§ Work to complete: In the entries, find all lines that hold the word "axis" and copy them.

§ Materials provided:
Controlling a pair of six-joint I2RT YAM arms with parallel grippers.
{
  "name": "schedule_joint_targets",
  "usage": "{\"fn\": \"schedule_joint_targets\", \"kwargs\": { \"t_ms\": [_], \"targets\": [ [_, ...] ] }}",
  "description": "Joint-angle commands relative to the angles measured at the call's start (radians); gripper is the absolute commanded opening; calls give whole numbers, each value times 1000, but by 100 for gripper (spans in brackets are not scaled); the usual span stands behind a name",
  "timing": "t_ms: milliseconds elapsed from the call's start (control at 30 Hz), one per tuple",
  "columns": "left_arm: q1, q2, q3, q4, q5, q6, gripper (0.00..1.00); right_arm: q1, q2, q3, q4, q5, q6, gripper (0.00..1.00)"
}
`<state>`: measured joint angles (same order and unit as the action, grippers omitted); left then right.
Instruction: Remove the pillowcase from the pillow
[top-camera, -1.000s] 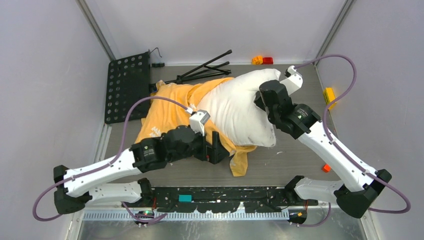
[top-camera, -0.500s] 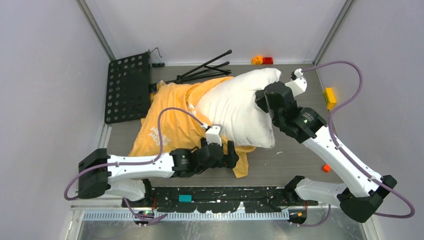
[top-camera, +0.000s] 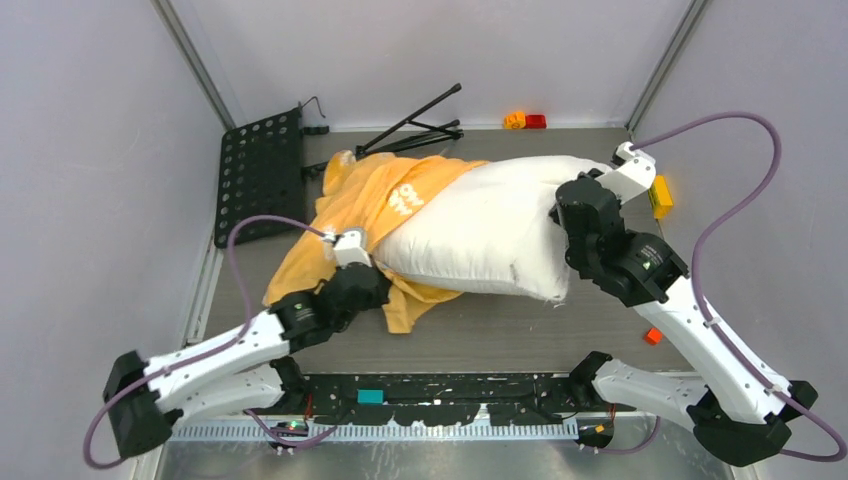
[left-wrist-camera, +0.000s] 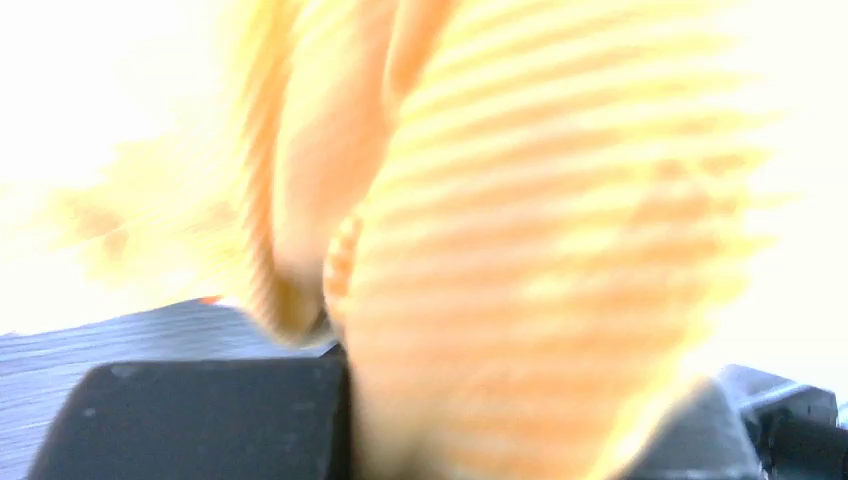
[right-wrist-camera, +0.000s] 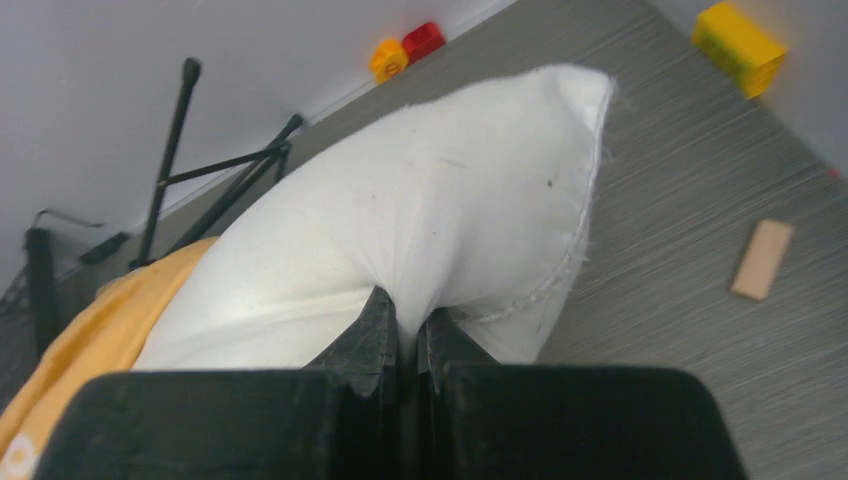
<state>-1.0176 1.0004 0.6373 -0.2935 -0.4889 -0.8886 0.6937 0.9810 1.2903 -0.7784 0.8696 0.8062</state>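
Observation:
The pillow is a plump white cushion lying across the middle of the table. Its left end is still inside the pillowcase, which shows its orange-yellow reverse face. My right gripper is shut on a pinch of the pillow's right end; in the right wrist view its jaws squeeze white fabric of the pillow. My left gripper sits at the pillowcase's near hem, shut on it. Blurred orange pillowcase fills the left wrist view and runs down between the black fingers.
A black perforated plate lies at the back left, with a folded black tripod beside it. Small orange and red blocks sit at the back wall. A yellow block and a small orange piece lie on the right.
My left gripper shut on the pillowcase hem and drew back to the left. My right arm pulled the pillow rightward, so it now lies flatter and further out of the pillowcase.

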Motion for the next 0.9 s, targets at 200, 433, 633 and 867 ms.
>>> {"fn": "schedule_joint_targets", "kwargs": {
  "t_ms": [200,433,633,867],
  "targets": [
    [241,-404,39,-298,-227,212,0,-315,-9,26,70,146,-244,0],
    [257,-122,451,-378,-147,502,0,-338,195,51,-44,-202,-254,0],
    [296,126,765,-396,-22,642,0,-372,286,87,-86,-298,-365,34],
    [312,297,918,-402,118,640,0,-372,254,245,-126,-607,-526,85]
  ]
}}
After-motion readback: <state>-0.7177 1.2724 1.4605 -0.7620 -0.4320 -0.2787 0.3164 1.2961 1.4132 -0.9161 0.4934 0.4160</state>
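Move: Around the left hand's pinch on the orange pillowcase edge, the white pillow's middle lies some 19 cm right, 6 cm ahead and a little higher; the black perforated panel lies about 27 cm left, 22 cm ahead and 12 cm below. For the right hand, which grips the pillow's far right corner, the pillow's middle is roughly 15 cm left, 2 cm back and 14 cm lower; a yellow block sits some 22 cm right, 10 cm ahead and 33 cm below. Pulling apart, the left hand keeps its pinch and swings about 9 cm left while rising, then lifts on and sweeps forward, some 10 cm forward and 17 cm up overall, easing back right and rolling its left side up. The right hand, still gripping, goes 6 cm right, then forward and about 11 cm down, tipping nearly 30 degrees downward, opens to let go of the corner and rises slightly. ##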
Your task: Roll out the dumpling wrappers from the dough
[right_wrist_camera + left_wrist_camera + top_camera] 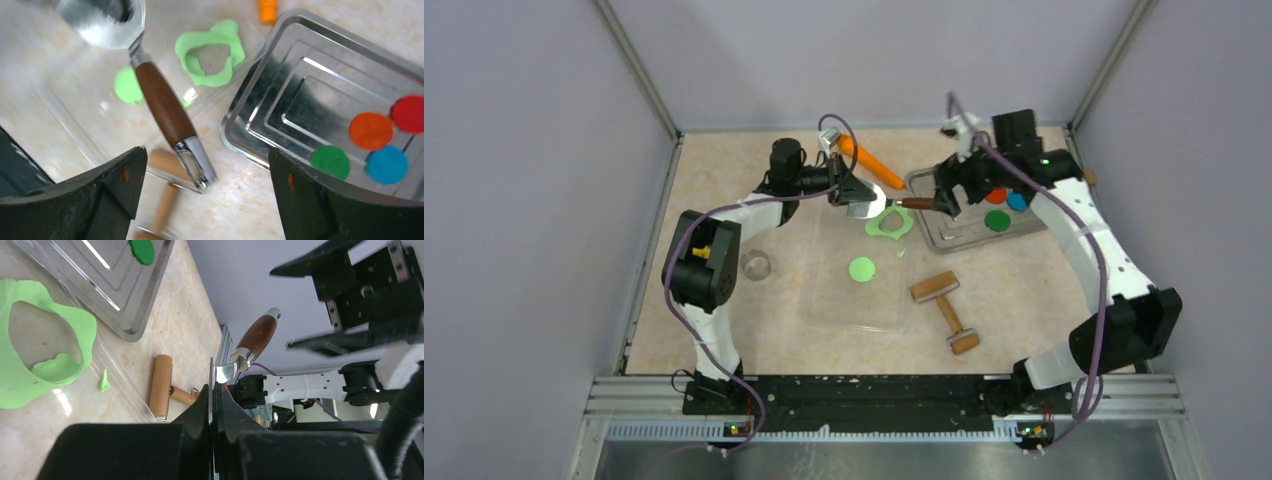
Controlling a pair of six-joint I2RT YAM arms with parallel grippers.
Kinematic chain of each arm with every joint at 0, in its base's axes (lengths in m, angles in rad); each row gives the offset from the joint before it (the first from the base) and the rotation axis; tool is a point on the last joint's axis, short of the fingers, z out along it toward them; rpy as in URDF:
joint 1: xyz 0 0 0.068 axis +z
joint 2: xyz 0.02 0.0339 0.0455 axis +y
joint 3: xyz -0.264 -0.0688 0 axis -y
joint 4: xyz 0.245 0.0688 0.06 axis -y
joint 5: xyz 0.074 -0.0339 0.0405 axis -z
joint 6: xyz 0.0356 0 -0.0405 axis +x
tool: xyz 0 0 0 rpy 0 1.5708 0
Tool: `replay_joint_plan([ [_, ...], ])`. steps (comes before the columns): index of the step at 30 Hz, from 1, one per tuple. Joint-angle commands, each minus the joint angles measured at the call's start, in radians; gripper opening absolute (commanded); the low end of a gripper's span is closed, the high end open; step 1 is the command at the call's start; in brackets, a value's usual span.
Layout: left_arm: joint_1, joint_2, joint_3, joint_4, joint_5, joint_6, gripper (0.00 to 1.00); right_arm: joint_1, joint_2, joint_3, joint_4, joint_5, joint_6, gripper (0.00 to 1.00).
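Note:
The dough [889,223] is a thin lime-green sheet with a round hole, lying on the clear mat [834,300]. It also shows in the left wrist view [75,327] and the right wrist view [222,75]. One dumpling wrapper [861,268], a small lime-green disc, lies on the mat nearer to me; it also shows in the right wrist view [126,86]. My left gripper [849,192] [214,390] is shut on the metal blade of a spatula [867,206]. The spatula's brown handle [162,107] points at my right gripper [944,203] [206,152], which is open with its jaws either side of the handle's end.
A metal tray [944,235] at the right holds red [407,114], orange [371,131], blue [386,164] and darker green [330,161] discs. A wooden roller [944,300] lies right of the mat. An orange tool [871,162] lies at the back. A small clear cup [756,264] stands left of the mat.

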Motion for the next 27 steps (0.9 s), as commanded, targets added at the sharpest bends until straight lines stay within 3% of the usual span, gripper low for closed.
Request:
replay_joint_plan([
  [1,0.014,-0.044,-0.037,0.286,0.096,-0.165,0.00,-0.207,-0.111,-0.060,0.229,-0.357,0.555,0.92],
  [6,0.013,-0.050,-0.048,0.304,0.106,-0.162,0.00,-0.228,-0.075,-0.173,0.319,-0.652,0.714,0.89],
  [14,0.014,-0.047,-0.042,0.304,0.098,-0.189,0.00,-0.228,-0.041,-0.226,0.414,-0.703,0.801,0.80],
  [22,0.013,-0.043,-0.036,0.268,0.096,-0.170,0.00,-0.222,0.004,-0.220,0.479,-0.757,0.837,0.63],
  [27,0.013,-0.044,-0.034,0.264,0.093,-0.165,0.00,-0.206,0.007,-0.237,0.480,-0.759,0.828,0.60],
])
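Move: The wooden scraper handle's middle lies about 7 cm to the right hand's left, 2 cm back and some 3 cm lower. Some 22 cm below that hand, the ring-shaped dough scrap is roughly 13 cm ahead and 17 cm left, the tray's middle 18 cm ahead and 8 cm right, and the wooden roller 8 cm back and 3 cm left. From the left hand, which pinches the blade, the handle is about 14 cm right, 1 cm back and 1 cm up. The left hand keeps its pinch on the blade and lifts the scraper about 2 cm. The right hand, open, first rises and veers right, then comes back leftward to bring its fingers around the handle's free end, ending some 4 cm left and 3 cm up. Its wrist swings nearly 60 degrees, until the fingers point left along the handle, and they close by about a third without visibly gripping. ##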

§ Output for this exercise:
Kinematic chain of each arm with every joint at 0, in its base's axes (lengths in m, angles in rad); each row gives the offset from the joint before it (the first from the base) and the rotation axis; tool is a point on the last joint's axis, short of the fingers, z out along it toward them; rpy as in URDF:
joint 1: xyz 0 0 0.068 axis +z
joint 2: xyz 0.02 0.0339 0.0455 axis +y
joint 3: xyz -0.264 -0.0688 0 axis -y
joint 4: xyz 0.245 0.0688 0.06 axis -y
joint 5: xyz 0.074 -0.0339 0.0405 axis -z
joint 6: xyz 0.0356 0 -0.0405 axis +x

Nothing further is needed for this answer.